1. ## Limits

1. lim {(1+1/x)^x} as x->0

2. lim{(a^x - 1)/x} as x->(+infinity), a>1

Dear friends,
Please try them out without using L'Hopital's rule.

2. Hello, nirmalya basu!

I can help with #1 if you are allowed to use L'Hopital . . .
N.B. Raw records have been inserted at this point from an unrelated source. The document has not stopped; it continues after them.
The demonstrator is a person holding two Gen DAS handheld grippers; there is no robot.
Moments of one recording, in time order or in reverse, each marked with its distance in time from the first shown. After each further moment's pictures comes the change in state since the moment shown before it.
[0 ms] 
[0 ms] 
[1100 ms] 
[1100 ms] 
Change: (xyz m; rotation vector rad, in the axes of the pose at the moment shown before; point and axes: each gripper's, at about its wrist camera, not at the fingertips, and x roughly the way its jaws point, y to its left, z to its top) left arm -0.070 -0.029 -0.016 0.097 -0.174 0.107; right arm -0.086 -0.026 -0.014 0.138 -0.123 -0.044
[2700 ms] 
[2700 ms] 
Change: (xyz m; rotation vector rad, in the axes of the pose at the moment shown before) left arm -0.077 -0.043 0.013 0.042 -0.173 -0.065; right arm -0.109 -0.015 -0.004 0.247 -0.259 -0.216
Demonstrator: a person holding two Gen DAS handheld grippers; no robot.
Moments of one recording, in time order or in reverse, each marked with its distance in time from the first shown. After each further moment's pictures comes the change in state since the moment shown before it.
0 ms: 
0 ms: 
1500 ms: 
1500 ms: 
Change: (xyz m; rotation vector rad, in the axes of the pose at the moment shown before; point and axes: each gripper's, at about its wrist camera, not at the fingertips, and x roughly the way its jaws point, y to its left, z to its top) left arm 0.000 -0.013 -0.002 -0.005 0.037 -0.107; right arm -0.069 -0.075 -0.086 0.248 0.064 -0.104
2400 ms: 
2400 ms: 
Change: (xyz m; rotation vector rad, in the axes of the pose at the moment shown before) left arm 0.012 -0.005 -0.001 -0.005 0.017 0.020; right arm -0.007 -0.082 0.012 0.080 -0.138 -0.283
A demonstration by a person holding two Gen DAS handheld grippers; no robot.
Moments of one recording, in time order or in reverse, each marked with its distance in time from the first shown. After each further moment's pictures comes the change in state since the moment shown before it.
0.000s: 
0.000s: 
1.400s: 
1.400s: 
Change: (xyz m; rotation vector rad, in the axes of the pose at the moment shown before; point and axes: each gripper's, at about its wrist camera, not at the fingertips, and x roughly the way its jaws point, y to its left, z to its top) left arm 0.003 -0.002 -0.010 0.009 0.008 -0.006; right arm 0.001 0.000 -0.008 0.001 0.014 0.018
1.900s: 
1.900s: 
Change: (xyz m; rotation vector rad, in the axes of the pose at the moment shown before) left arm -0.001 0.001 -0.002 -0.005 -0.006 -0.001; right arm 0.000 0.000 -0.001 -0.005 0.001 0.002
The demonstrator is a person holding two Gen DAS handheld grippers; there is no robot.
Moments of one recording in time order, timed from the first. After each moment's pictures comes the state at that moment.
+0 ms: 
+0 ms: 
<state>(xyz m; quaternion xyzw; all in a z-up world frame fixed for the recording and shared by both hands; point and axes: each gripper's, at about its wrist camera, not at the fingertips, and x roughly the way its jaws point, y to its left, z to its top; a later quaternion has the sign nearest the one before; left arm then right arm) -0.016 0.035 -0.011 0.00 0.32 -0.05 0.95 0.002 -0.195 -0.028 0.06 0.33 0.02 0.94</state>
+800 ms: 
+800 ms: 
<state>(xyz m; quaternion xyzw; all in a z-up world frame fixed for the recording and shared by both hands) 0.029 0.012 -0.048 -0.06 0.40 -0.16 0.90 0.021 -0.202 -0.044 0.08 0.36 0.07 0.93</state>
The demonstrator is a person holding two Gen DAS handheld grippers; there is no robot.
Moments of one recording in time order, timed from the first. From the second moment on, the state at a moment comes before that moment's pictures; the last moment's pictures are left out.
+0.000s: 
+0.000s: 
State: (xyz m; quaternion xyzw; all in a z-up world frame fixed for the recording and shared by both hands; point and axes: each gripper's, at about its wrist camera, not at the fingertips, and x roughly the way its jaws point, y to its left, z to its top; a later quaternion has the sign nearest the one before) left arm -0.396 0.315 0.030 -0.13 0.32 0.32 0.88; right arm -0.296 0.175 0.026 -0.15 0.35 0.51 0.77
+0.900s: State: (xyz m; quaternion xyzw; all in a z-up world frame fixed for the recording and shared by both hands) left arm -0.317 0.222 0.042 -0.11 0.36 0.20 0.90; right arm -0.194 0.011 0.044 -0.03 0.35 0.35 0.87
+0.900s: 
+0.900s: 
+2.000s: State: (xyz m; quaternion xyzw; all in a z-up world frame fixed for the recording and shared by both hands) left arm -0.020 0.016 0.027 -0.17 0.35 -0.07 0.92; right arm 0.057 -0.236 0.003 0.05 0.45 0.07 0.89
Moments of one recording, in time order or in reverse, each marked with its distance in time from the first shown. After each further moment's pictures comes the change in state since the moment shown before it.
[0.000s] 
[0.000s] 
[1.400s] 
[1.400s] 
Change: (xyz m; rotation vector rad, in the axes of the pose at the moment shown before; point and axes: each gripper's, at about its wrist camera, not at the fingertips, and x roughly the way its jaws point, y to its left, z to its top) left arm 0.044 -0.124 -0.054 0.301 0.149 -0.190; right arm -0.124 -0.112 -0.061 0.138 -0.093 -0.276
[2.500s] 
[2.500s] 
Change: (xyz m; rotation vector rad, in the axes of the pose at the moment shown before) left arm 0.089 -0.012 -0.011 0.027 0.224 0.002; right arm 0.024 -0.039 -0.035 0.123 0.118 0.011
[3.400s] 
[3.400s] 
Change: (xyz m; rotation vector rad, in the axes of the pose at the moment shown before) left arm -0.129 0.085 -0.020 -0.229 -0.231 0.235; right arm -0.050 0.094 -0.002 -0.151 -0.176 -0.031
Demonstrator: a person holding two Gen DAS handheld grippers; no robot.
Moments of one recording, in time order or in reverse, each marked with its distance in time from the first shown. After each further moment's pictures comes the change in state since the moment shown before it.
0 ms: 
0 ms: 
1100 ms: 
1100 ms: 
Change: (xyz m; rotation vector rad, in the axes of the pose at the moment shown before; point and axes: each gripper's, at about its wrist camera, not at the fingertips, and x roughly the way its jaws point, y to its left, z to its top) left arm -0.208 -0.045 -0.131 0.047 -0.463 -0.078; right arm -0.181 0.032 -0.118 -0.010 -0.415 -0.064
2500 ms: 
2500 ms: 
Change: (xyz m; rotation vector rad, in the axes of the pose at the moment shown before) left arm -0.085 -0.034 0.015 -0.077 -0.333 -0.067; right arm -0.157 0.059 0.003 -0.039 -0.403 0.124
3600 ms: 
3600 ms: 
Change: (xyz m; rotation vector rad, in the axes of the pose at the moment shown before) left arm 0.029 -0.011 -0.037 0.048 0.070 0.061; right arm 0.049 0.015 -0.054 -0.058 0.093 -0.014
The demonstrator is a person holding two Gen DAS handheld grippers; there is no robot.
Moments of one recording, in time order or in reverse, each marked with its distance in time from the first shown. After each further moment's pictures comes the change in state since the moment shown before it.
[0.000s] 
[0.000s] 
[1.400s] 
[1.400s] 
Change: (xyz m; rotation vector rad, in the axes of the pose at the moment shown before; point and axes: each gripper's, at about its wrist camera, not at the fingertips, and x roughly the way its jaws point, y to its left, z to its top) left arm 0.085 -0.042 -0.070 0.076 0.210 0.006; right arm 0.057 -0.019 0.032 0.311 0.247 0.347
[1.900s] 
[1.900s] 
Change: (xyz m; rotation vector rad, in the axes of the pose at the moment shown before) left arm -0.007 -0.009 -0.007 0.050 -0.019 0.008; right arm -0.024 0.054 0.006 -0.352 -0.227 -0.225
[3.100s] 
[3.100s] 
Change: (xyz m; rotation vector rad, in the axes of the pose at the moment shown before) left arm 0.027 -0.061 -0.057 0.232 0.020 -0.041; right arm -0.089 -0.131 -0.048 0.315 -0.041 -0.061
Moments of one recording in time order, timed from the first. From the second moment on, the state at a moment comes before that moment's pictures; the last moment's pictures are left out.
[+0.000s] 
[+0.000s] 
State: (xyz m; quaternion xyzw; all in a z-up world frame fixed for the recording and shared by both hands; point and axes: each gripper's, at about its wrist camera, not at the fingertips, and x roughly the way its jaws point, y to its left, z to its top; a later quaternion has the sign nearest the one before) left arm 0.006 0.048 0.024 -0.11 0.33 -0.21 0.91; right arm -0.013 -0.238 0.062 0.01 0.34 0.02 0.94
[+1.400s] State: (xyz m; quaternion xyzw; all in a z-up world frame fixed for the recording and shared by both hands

$\displaystyle 1)\;\;\lim_{x\to0}\left(1 + \frac{1}{x}\right)^x$

Let $\displaystyle y\;=\;\left(1 + \frac{1}{x}\right)^x$

Take logs: .$\displaystyle \ln y\;=\;\ln\left(1 + \frac{1}{x}\right)^x \;= \;x\cdot\ln\left(1 + \frac{1}{x}\right)$

Let $\displaystyle x = \frac{1}{u}$ . . . Note that, if $\displaystyle x\to0$, then $\displaystyle u \to \infty$

We have: .$\displaystyle \ln y \;= \;\frac{1}{u}\ln(1 + u)\;= \;\frac{\ln(1 + u)}{u}$

If $\displaystyle u\to\infty$, we have the indeterminate form: $\displaystyle \frac{\infty}{\infty}$
. . Hence, we may use L'Hopital.

Then we have: .$\displaystyle \ln y\;=\;\frac{\frac{1}{1 + u}}{1}\;=\;\frac{1}{1 + u}$

Hence: .$\displaystyle \lim_{u\to\infty}(\ln y) \;= \;\lim_{u\to\infty}\left(\frac{1}{1 + u}\right)\;=\;0$

Since $\displaystyle \lim_{u\to\infty}(\ln y)\:=\:0$, then $\displaystyle \lim_{u\to\infty} y \:=\:e^0 \:=\:1$

Therefore: .$\displaystyle \lim_{x\to\0}\left(1 + \frac{1}{x}\right)^x\;=\;1$

3. Originally Posted by Soroban
Hello, nirmalya basu!

I can help with #1 if you are allowed to use L'Hopital . . .
There is still another detail missing. You assumed the limit exists! (You probably realized that, right? You just did not mention it cuz to make your work easier to follow).